*TASK DESCRIPTION*
Each line below has to be output exactly, from first to last.

*DATASET RECORDS*

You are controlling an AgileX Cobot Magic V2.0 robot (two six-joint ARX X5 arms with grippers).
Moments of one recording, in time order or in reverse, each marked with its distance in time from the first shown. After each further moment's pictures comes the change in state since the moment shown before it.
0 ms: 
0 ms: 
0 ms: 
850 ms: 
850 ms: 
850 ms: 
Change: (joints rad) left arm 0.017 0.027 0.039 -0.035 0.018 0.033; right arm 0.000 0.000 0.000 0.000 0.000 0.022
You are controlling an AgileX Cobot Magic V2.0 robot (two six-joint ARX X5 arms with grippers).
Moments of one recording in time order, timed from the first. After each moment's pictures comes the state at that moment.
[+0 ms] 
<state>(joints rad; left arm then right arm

*RESULT FOR THIS TASK*
You are controlling an AgileX Cobot Magic V2.0 robot (two six-joint ARX X5 arms with grippers).
Moments of one recording, in time order or in reverse, each marked with its distance in time from the first shown. After each further moment's pictures comes the change in state since the moment shown before it.
0 ms: 
0 ms: 
0 ms: 
850 ms: 
850 ms: 
850 ms: 
Change: (joints rad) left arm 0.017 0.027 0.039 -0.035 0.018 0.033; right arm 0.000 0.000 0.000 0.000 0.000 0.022
You are controlling an AgileX Cobot Magic V2.0 robot (two six-joint ARX X5 arms with grippers).
Moments of one recording in time order, timed from the first. After each moment's pictures comes the state at that moment.
[+0 ms] 
<state>(joints rad; left arm then right arm

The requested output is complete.